1. **Count before sending**: Always verify you're under the limit
2. **Reserve output space**: Leave 20-30% for response
3. **Summarize old context**: Don't drop, compress
4. **Use system prompt wisely**: It's included in every request
5. **Batch similar requests**: Reuse context across related queries

Use when: Large documents, long conversations, context limits, RAG optimization

Overview

This skill helps you maximize usable context for large language models by optimizing tokens, chunking, compression, and RAG strategies. It gives practical rules, code-aware splitting patterns, compression approaches, and a prioritized context assembly to keep requests within limits. Use it to fit more relevant information into the model while preserving response quality and output headroom.

How this skill works

The skill inspects text and conversation history to estimate tokens, split content into semantic or code-aware chunks, and compress or summarize older material when necessary. It supports vector indexing for retrieval, constructs prioritized context windows, and reserves output space so responses are not truncated.
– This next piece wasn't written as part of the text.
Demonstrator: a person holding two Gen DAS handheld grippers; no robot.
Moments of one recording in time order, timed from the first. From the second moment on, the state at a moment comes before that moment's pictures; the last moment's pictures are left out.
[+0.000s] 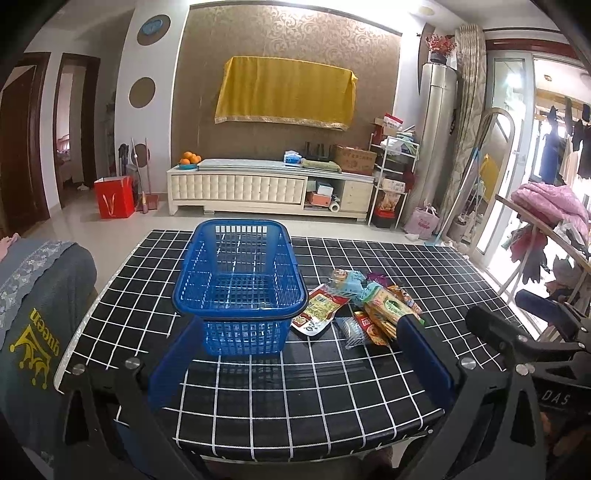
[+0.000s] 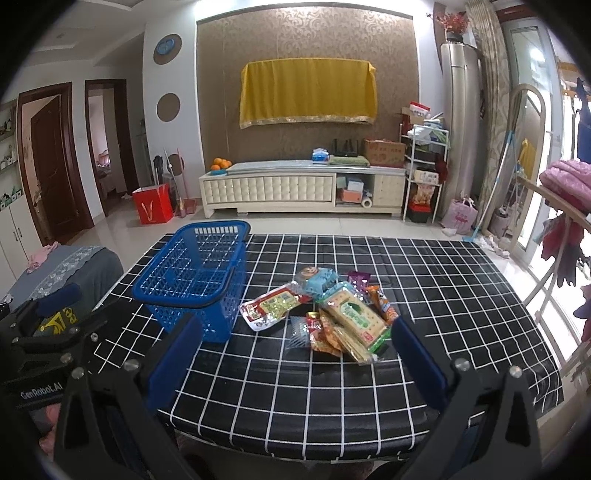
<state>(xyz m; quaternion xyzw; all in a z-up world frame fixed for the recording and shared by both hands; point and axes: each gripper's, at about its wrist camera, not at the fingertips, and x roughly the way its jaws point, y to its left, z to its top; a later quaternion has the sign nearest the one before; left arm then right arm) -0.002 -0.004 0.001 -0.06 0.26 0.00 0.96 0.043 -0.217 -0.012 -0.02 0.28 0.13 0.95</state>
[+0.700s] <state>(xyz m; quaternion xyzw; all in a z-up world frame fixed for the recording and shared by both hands) 0.000 -0.003 0.002 -0.06 0.26 0.00 0.96 0.041 -0.218 -0.014 -0.02 0.28 0.14 0.95</state>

Implementations include fixed and recursive splitting, prompt compressors, and token-aware context building functions.

When to use it

  • In long-running conversations where history accumulates and you must keep important context available.
  • When sending large documents or datasets and you need to include only the most relevant parts.
  • Building RAG (retrieval-augmented generation) systems that index chunks and pull the best matches.
  • Optimizing prompt cost and latency by reducing token usage before calling the model.
  • Preparing code-heavy context where language-aware chunking preserves function and meaning.

Best practices

  • Count tokens before sending and target a safe headroom (reserve 20–30% for the model output).
  • Prefer semantic or language-aware chunking over naive fixed splits to avoid cutting meaningful units.
  • Compress old conversation via summaries or model-based compressors rather than dropping it entirely.
  • Prioritize context: system prompt, current user message, recent convo, retrieved RAG context, then older summaries.
  • Batch related requests and reuse prepared context when possible to reduce repeated costs.

Example use cases

  • Summarize and compress a 200k-word technical spec into a searchable index for downstream Q&A.
  • Run a multi-day chat assistant that keeps salient customer details available without exceeding the window.
  • Index and retrieve relevant code snippets with language-aware chunking for automated code review assistance.
  • Implement a RAG pipeline: split docs, index vectors, retrieve top chunks, and append them into the prompt.
  • Optimize prompt size and pricing by counting tokens and selecting only high-value context for each request.

FAQ

How many tokens should I reserve for the model response?

Reserve about 20–30% of the model's context for output; adjust based on expected response length.

When should I use semantic chunking versus fixed chunks?

Use semantic or recursive chunking for natural language and code-aware splitting for source files; fixed chunks are a simple fallback.